▶ [Problem to solve] Make an exact copy of all the entries, but do not reproduce the pictures.

[Records from a data collection]
((
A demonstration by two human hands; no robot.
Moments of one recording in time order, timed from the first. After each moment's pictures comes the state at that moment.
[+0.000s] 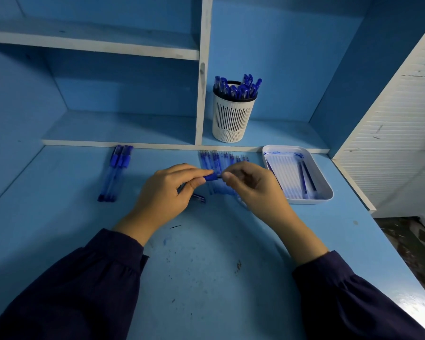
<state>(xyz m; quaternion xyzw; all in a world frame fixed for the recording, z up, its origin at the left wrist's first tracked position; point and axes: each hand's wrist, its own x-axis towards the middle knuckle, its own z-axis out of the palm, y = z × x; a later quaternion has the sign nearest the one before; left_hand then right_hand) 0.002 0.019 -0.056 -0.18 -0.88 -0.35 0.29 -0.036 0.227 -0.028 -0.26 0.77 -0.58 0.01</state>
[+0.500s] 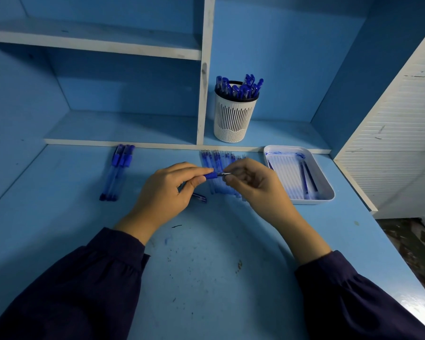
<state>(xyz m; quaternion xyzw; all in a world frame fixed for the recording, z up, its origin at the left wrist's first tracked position) 0.003 0.019 -0.054 -0.18 -0.87 -0.35 0.30 -0.036 0.228 -0.025 -0.25 0.75 -0.62 0.04</state>
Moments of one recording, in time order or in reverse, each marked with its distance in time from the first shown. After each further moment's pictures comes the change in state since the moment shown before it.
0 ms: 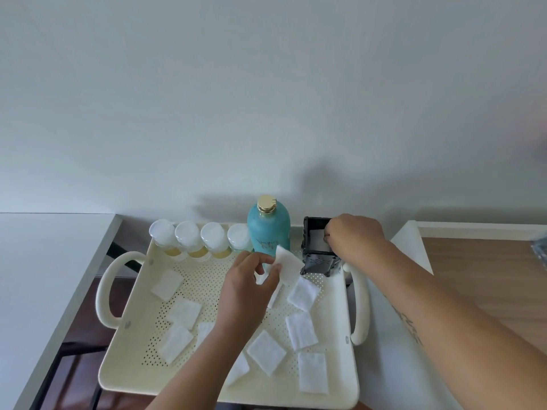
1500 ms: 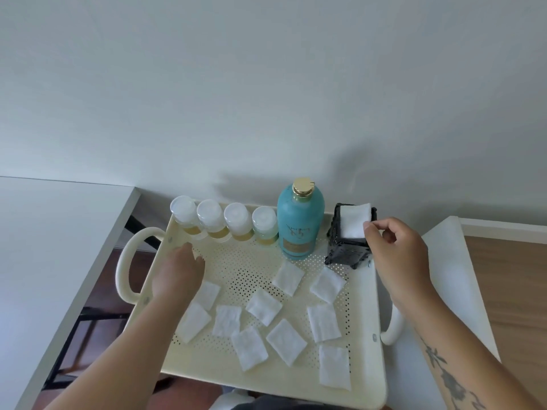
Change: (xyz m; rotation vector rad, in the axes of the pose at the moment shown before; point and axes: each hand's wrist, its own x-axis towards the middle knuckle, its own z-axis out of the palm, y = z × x) left_hand 0.041 -0.143 -0.077 0.614 -0.067 -0.467; right_hand -0.047 -0.019 0.034 1.103 0.469 0.283
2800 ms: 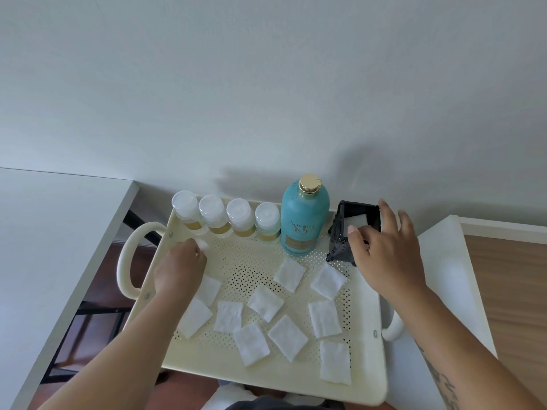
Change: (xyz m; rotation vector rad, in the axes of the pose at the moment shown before) left_hand 0.004 -0.005 0.007 0.002 0.056 0.029; right_hand 0.003 0.008 0.014 -0.812 -0.125 -0.309
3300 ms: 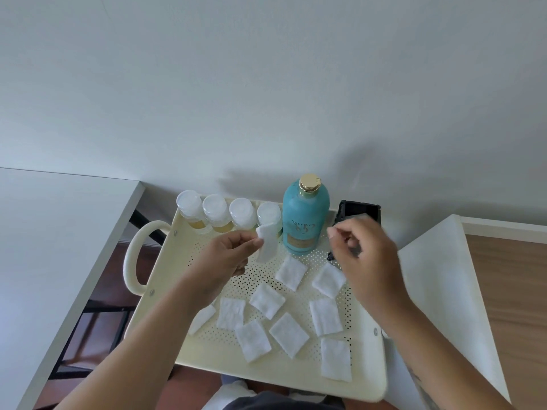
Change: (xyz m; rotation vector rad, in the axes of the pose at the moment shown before) left_hand -0.042 0.064 -0.042 -1.207 -0.669 0.103; right_hand -0.027 -0.039 -0.022 0.689 0.266 -0.190
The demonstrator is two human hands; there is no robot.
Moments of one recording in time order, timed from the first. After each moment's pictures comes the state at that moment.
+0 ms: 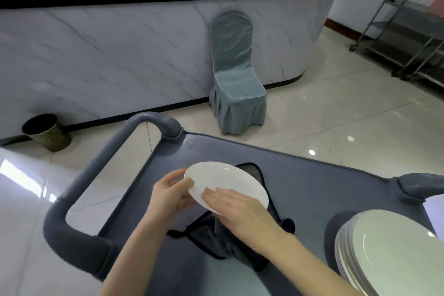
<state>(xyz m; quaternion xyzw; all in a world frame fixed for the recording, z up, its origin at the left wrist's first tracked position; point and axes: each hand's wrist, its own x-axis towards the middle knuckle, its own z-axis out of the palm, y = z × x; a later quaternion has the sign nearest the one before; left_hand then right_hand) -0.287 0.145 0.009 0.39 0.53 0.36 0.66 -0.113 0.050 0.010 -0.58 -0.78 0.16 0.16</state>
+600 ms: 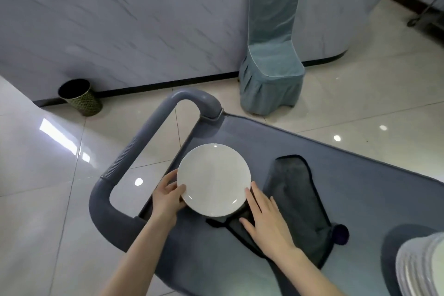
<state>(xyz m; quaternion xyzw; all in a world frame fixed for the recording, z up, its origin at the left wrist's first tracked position) -0.384 0.189 -0.098 0.27 0.63 0.40 0.61 -0.154 0.073 -0.119 -0.71 -0.68 0.16 0.03</state>
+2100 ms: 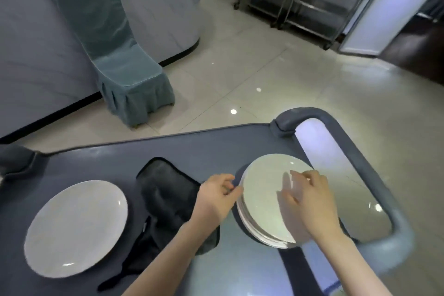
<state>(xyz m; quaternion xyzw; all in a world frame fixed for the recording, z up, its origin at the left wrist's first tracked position) -0.026 0.013 -0.031 0.79 0.31 0.09 0.52 0.097 -0.174 0.008 -0.96 -0.26 0.03 0.13</state>
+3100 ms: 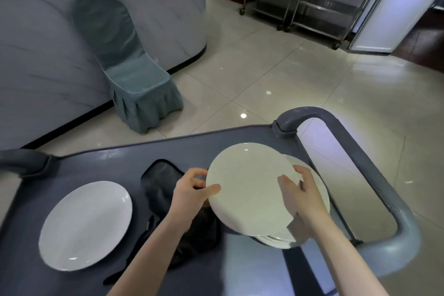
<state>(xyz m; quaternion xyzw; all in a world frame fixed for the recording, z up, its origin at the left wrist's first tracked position) -0.055 0.038 -0.011 0.61 0.41 0.12 0.67 0.096 -0.156 0.005 -0.81 -0.04 0.23 0.54</state>
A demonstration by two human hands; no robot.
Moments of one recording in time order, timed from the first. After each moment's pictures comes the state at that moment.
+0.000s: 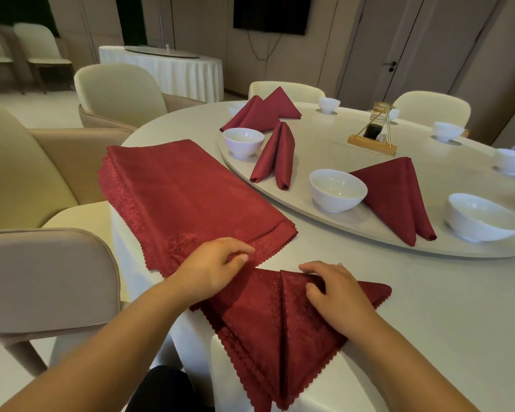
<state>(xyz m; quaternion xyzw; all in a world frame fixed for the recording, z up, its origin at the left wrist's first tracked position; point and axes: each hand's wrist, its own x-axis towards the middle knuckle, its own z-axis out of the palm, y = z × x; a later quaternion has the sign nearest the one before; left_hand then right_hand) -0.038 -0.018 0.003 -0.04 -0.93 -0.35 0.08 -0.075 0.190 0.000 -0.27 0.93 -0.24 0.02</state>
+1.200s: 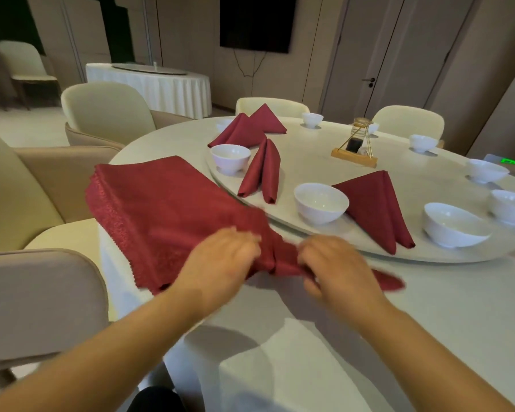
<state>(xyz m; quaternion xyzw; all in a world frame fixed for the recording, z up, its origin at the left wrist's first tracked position) -0.044 -0.001 0.021 -0.25 -0.88 -0.07 0.40 -0.083 0.198 0.043 -0.42 0.86 -0.08 -0.26</state>
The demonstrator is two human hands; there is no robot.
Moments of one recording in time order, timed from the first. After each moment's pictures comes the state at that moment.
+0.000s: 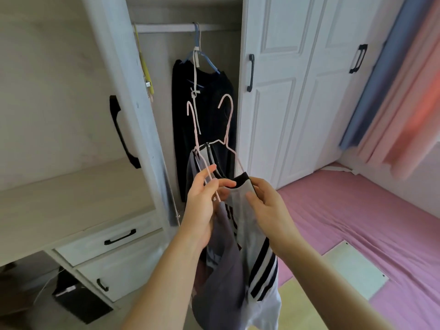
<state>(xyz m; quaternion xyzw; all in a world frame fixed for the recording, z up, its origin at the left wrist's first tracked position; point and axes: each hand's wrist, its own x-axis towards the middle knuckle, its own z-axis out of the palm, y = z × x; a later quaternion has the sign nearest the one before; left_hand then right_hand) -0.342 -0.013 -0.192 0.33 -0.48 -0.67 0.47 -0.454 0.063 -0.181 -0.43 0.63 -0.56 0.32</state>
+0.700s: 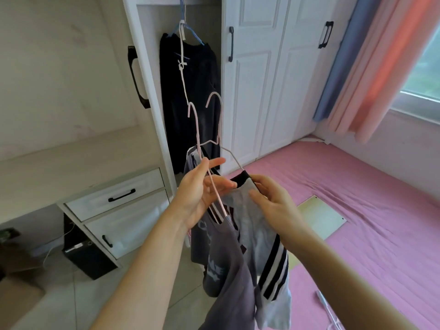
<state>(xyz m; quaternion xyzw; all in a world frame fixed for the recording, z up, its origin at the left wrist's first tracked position) -0.264 0.145 -0.193 0.28 -0.46 -0.76 0.35 -0.397 0.251 -0.203 -0.45 0.64 -0.54 0.32</state>
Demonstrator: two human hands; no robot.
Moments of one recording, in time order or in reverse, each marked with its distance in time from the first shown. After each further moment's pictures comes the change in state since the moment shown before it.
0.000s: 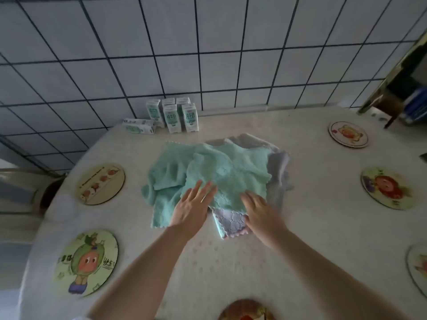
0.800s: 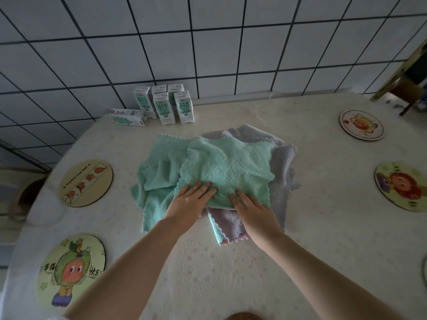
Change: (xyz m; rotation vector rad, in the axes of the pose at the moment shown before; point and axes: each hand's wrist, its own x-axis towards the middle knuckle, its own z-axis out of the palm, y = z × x) left_hand 0.035 -0.025 0.029 0.074 -0.126 0.107; right_hand 0.025 0.009 0.027 -0.009 -0.156 -0.052
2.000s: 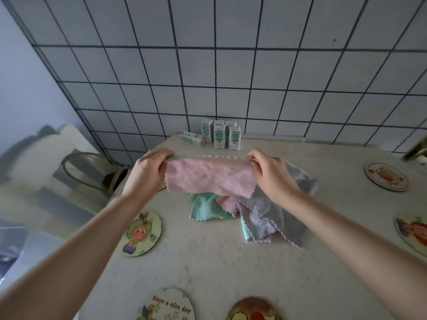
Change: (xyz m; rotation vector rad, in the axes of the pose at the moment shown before) left_hand -0.164 -0.036 -0.226 -0.201 0.678 -0.521; right_hand -0.027 -0.094 -0.209 0.397 0.491 -0.271
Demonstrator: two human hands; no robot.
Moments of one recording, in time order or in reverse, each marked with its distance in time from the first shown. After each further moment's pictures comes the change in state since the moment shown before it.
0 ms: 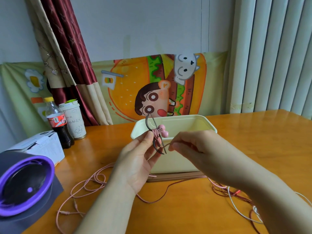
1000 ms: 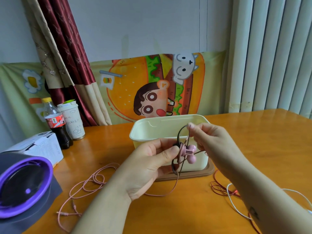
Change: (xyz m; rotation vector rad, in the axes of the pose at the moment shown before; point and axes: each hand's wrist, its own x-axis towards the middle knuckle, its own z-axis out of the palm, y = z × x) left_hand -0.012 0.006 0.009 0.236 -0.379 -0.094; right_hand 0.012 0.047 0.015 0.568 0.313 0.300
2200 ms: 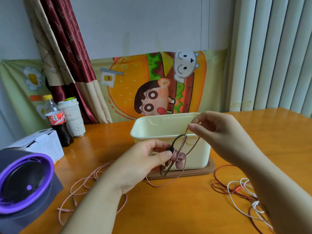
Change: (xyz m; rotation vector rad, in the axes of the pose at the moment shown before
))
▶ [Solution to the exercise]
A demonstration by two human hands; no robot.
Moments of one recording in time order, timed from the first. After each moment's pictures comes the state at that moment.
[+0.000s] 
<state>(xyz m; quaternion xyzw; all in a world frame fixed for the recording, z up, its origin at the left wrist's first tracked position; point and axes: each hand's wrist, its own x-axis towards the middle knuckle, its own z-axis out of the palm, y = z × x; a later quaternion has the sign nearest the one before; left_hand then right_hand) 0.002 0.019 -0.056 -0.18 -0.88 -0.35 0.29 -0.036 0.227 -0.028 -0.26 0.77 -0.58 0.01</state>
[+0.500s] 
<state>(xyz m; quaternion xyzw; all in a world frame fixed for the recording, z up, its origin at the left wrist's first tracked position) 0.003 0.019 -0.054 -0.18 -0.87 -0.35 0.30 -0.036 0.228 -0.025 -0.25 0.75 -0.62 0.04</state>
Moments of one recording, in time order or in reverse, each marked with its distance in time from the first shown. After each further moment's pictures comes the change in state since the moment shown before it.
0 ms: 
1500 ms: 
Change: (xyz m; rotation vector rad, in the axes of the pose at the moment shown before; point and axes: each hand's wrist, its own x-axis towards the middle knuckle, its own z-axis out of the palm, y = z × x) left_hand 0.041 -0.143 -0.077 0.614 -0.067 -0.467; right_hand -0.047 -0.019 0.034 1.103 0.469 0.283
2800 ms: 
Change: (xyz m; rotation vector rad, in the axes of the pose at the moment shown before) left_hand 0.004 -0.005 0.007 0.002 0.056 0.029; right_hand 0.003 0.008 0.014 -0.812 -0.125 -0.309
3300 ms: 
Change: (xyz m; rotation vector rad, in the axes of the pose at the moment shown before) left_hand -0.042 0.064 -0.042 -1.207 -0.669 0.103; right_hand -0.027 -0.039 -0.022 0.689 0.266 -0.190
The demonstrator is two human hands; there is no robot.
Moments of one recording in time order, timed from the first. After each moment's pictures comes the state at that moment.
+0 ms: 
<state>(xyz m; quaternion xyzw; all in a world frame fixed for the recording, z up, its origin at the left wrist's first tracked position; point and axes: each hand's wrist, its own x-axis towards the middle knuckle, its own z-axis out of the palm, y = z × x; a later quaternion has the sign nearest the one before; left_hand then right_hand) -0.287 0.145 0.009 0.39 0.53 0.36 0.66 -0.113 0.050 0.010 -0.58 -0.78 0.16 0.16</state>
+600 ms: 
<state>(xyz m; quaternion xyzw; all in a world frame fixed for the recording, z up, its origin at the left wrist's first tracked position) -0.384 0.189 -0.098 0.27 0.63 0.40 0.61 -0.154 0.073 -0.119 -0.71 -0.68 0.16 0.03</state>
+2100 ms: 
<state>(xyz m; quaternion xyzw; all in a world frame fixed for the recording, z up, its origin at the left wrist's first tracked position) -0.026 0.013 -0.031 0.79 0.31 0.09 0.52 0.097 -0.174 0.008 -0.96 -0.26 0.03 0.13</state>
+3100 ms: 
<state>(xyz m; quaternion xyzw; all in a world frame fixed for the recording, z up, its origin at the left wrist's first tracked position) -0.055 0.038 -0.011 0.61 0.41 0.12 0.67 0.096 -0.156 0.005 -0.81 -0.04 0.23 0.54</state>
A demonstration by two human hands; no robot.
Moments of one recording in time order, timed from the first. After each moment's pictures comes the state at that moment.
+0.000s: 
<state>(xyz m; quaternion xyzw; all in a world frame fixed for the recording, z up, its origin at the left wrist's first tracked position; point and axes: each hand's wrist, its own x-axis towards the middle knuckle, its own z-axis out of the palm, y = z × x; a later quaternion has the sign nearest the one before; left_hand then right_hand) -0.038 -0.018 0.003 -0.04 -0.93 -0.35 0.08 -0.075 0.190 0.000 -0.27 0.93 -0.24 0.02</state>
+1.200s: 
<state>(xyz m; quaternion xyzw; all in a world frame fixed for the recording, z up, its origin at the left wrist's first tracked position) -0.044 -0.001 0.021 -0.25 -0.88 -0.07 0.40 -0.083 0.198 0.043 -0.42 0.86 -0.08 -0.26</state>
The demonstrator is two human hands; there is no robot.
Moments of one recording in time order, timed from the first. After each moment's pictures comes the state at that moment.
+0.000s: 
<state>(xyz m; quaternion xyzw; all in a world frame fixed for the recording, z up, its origin at the left wrist's first tracked position; point and axes: each hand's wrist, its own x-axis towards the middle knuckle, its own z-axis out of the palm, y = z × x; a later quaternion has the sign nearest the one before; left_hand then right_hand) -0.342 -0.013 -0.192 0.33 -0.48 -0.67 0.47 -0.454 0.063 -0.181 -0.43 0.63 -0.56 0.32</state>
+0.700s: 
<state>(xyz m; quaternion xyzw; all in a world frame fixed for the recording, z up, its origin at the left wrist's first tracked position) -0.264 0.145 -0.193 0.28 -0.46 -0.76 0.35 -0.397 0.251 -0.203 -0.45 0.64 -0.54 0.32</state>
Demonstrator: two human hands; no robot.
Moments of one recording, in time order or in reverse, each marked with its distance in time from the first shown. After each further moment's pictures comes the change in state since the moment shown before it.
0.000s: 
0.800s: 
Change: (xyz m; rotation vector rad, in the axes of the pose at the moment shown before; point and axes: each hand's wrist, its own x-axis towards the middle knuckle, its own z-axis out of the palm, y = z × x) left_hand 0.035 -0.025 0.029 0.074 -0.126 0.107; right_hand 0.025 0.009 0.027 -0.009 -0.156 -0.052
2.000s: 
Change: (xyz m; rotation vector rad, in the axes of the pose at the moment shown before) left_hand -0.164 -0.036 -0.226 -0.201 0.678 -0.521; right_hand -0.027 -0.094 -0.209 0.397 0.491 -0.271
Demonstrator: two human hands; no robot.
Moments of one recording, in time order or in reverse, each marked with its distance in time from the first shown. After each further moment's pictures comes the change in state since the moment shown before it.
0 ms: 
1000 ms: 
Change: (xyz m; rotation vector rad, in the axes of the pose at the moment shown before; point and axes: each hand's wrist, its own x-axis towards the middle knuckle, its own z-axis out of the palm, y = z × x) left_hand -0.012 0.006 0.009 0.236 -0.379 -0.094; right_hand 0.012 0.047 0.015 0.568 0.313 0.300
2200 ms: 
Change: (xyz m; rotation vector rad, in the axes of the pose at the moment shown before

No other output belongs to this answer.